Boolean Search Model is a classic Information Retrieval(IR) Model based on Boolean Logic and classical set theory in that both the documents to be searched and the user's query are conceived as sets of terms. Retrieval is based on whether or not the documents contain the query terms.(Refer https://en.wikipedia.org/wiki/Boolean_model_of_information_retrieval)
- Our source of information will be the 20 Newsgroup Dataset.
- For demonstration we would be using the sci.space Dataset in it only for now.
- Our aim will be to create posting lists which is basically collecting all the unique terms from this dataset and making a linked lists of all terms containg their document ids in an ordered manner.
- We will apply stopword removal, and lemmatization (stemming can also be used).
- We will be using the nltk python library for this.
- We do this for each document creating the posting lists of terms in it simultaneously.
- A query can contain words and 3 operators(AND, OR & NOT).
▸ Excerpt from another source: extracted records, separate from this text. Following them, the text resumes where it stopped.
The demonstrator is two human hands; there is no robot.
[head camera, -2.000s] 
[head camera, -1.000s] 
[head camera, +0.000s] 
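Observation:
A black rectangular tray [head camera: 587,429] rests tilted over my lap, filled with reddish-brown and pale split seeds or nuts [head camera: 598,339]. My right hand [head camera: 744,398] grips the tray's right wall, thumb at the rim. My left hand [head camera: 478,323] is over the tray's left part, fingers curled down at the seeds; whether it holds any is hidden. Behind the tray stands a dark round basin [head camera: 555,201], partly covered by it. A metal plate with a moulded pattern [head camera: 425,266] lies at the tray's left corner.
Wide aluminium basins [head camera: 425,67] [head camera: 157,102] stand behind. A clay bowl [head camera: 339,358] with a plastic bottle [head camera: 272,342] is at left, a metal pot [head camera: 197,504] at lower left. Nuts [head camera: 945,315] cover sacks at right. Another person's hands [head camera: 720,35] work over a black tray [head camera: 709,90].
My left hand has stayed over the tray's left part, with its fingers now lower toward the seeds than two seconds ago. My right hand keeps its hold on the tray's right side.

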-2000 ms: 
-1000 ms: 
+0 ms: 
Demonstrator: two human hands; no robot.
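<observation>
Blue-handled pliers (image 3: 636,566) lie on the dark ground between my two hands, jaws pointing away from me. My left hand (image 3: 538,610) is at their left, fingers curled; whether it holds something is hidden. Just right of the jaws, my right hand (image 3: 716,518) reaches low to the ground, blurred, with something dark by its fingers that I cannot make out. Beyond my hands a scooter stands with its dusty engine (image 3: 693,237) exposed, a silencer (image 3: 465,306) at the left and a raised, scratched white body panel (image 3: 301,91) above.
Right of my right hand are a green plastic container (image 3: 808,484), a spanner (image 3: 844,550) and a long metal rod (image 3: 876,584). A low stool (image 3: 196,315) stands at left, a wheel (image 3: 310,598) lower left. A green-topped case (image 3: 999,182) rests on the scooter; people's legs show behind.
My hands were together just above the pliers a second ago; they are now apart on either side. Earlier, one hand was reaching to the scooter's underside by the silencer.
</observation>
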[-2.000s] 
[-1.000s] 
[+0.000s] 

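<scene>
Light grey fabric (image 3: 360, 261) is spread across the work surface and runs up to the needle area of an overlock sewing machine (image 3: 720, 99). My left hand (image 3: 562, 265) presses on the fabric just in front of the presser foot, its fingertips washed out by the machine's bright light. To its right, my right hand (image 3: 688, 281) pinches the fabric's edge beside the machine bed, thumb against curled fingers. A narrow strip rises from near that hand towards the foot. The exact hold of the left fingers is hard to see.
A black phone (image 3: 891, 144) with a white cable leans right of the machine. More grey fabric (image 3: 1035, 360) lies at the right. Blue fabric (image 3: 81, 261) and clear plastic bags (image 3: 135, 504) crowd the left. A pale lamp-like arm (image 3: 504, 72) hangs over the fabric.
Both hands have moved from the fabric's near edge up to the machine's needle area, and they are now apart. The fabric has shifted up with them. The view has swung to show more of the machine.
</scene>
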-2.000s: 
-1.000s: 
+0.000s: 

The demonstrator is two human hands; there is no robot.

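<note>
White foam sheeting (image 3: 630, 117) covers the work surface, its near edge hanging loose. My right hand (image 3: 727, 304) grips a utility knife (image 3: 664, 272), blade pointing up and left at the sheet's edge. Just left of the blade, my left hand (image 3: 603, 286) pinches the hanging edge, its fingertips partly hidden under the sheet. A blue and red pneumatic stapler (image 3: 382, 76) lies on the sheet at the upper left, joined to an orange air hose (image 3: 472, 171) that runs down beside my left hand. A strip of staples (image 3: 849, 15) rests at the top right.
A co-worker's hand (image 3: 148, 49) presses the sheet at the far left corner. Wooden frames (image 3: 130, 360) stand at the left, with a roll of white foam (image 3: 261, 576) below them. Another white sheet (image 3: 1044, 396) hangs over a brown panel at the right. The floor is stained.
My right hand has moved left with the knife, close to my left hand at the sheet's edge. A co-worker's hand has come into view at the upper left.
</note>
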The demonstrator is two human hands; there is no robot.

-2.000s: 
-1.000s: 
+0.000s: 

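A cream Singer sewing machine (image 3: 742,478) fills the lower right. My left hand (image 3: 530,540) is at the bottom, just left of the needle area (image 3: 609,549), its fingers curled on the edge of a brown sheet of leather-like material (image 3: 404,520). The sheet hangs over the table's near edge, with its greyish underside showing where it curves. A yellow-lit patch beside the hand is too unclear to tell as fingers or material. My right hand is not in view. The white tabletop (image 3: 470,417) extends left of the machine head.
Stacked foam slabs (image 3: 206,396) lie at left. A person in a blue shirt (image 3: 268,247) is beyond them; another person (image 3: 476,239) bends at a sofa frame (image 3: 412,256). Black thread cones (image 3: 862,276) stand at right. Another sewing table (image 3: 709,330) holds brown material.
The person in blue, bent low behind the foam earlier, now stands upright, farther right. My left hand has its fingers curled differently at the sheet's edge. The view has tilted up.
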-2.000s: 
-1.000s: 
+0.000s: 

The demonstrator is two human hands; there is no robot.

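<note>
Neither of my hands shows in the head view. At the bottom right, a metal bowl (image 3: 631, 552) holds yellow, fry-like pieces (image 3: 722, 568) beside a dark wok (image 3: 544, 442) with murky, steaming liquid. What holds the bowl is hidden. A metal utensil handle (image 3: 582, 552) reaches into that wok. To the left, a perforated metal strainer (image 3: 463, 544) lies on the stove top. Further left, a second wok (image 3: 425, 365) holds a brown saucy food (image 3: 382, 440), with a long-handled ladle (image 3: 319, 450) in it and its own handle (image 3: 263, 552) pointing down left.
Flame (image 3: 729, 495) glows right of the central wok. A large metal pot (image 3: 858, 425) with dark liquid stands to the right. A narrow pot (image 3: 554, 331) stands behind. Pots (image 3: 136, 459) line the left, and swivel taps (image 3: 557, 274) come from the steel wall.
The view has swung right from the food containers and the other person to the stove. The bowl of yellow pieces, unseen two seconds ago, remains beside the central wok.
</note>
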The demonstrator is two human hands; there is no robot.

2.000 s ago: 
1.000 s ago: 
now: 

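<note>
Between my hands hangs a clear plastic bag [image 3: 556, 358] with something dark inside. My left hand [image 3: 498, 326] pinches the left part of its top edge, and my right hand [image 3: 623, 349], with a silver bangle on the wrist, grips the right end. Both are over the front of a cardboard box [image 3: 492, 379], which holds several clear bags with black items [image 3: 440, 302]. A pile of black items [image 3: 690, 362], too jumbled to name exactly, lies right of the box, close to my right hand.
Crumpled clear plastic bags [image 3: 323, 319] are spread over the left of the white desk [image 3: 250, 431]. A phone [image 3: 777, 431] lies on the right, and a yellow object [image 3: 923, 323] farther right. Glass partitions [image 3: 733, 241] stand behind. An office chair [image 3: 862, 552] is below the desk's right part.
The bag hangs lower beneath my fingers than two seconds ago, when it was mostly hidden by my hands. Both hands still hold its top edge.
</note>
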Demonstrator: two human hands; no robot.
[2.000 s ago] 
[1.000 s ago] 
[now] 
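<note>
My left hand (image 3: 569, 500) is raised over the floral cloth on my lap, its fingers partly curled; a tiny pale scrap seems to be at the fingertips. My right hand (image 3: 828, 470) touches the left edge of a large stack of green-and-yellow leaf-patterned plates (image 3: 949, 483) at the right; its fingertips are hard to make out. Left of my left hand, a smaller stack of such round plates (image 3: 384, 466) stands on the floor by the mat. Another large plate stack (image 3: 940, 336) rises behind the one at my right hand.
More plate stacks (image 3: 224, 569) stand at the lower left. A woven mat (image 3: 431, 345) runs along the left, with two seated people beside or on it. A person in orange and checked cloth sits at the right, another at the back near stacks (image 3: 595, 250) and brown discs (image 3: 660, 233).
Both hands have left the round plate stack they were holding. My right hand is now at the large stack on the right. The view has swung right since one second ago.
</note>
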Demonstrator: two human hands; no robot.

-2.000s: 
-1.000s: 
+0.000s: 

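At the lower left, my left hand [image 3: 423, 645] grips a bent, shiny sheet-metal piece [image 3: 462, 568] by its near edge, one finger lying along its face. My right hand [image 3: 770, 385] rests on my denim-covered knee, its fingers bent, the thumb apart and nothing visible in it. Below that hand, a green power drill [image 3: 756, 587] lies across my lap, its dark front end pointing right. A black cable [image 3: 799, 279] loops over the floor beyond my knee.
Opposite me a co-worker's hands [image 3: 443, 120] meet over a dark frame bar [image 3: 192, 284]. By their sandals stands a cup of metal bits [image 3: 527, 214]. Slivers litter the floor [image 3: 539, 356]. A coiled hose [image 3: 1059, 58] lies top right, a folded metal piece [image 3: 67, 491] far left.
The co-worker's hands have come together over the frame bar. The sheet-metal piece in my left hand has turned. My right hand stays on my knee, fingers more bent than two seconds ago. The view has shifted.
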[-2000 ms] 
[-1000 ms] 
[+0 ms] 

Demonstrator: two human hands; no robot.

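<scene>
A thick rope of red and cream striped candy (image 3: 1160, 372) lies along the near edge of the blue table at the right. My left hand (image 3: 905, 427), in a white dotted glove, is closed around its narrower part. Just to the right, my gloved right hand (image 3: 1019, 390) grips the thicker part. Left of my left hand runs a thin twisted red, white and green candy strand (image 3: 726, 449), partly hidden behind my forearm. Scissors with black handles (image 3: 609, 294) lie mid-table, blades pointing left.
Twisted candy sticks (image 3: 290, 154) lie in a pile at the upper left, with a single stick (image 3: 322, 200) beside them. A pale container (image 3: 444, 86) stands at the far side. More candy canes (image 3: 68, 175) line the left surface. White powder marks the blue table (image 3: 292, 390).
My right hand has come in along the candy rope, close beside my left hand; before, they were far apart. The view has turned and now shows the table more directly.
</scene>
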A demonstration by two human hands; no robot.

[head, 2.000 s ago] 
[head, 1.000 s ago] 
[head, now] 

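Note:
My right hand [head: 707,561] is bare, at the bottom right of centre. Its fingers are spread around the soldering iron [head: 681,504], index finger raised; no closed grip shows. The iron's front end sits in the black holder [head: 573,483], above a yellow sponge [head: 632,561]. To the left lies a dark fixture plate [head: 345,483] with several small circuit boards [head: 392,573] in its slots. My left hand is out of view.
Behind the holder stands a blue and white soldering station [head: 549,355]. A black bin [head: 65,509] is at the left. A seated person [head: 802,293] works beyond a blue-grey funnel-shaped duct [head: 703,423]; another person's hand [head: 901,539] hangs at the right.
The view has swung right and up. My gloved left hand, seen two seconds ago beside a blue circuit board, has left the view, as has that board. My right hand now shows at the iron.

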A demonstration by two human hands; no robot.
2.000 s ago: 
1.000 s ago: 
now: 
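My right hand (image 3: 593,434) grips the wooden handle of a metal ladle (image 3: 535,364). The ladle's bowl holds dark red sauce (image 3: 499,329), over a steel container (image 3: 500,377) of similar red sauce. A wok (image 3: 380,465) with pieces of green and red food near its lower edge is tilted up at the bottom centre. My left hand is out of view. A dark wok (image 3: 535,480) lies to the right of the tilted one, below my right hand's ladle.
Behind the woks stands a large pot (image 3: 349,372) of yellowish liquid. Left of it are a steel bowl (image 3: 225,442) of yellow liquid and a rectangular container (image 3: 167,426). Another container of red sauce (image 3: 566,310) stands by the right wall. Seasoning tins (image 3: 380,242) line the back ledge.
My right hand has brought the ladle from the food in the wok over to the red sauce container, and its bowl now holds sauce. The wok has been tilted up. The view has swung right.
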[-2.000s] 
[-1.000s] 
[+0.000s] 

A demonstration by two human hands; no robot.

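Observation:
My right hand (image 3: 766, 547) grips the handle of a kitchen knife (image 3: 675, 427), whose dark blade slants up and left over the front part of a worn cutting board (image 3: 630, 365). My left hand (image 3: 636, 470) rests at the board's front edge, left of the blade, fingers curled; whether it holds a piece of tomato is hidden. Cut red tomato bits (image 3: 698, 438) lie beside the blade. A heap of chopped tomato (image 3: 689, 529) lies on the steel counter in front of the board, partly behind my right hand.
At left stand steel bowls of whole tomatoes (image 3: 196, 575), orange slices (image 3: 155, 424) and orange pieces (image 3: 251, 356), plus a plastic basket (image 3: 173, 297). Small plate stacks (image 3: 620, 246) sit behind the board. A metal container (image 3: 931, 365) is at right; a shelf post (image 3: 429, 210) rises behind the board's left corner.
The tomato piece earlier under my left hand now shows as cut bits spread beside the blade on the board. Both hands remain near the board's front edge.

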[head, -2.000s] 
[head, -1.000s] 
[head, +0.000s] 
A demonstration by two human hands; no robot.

- We allow the user to enter a search query with the assumption that:
- First and last words cannot be operators.
- Two succesive words cant be operators.
- Boolean operator when not used between words implies AND operator.
- We merge the posting lists of the terms entered in query and display the intersecting resulting pages accordingly.
Keep the file containg dataset along with BooleanSearch.py Install dependancies from terminal:
$sudo pip install -U nltk
To run the program:
$python2 BooleanSearch.py
Input query when prompted.
example: astronomer and moon not stars.